Second, we measured insulin sensitivity using HOMA-IR and ISIOGTT obtained from OGTT, whereas the hyperinsulinemic-euglycemic clamp technique is considered the most reliable method available for estimating insulin resistance and is used as reference standard. In the present study, only half of the obese subgroup was considered IR with ISIOGTT < 4 and 32% of the obese subgroup was considered IR with HOMA-IR < 2.9. On the other hand, 19% of the non-obese subgroup was considered IR with ISIOGTT < 4, and 4.6% with HOMA-IR > 2.9. Due to significant inter laboratory variations in insulin assays, the normal range of these parameters needs to be established for each laboratory, and could also explain differences in the percentages of participants considered IR, here. However, the measurements of HOMA-IR and ISIOGTT are minimally invasive, and, thus, still suitable for clinical uses. Moreover, these surrogate parameters of insulin resistance are widely used in observational studies which allows for comparison between different studies.

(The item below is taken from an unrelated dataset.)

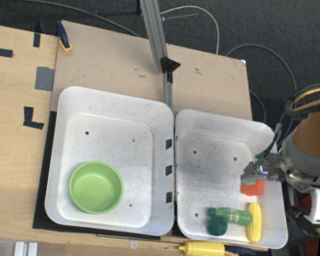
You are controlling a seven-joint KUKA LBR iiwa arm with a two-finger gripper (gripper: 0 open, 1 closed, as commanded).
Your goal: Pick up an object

Third, we assessed peripheral blood immune cell frequencies in this study, which often correlate with immune cell profiles in adipose tissues (12), but further investigation on immune cell parameters in abdominal subcutaneous and visceral adipose tissue and adipose tissue dysfunction (45) is needed to elucidate biological mechanisms linking obesity to insulin resistance.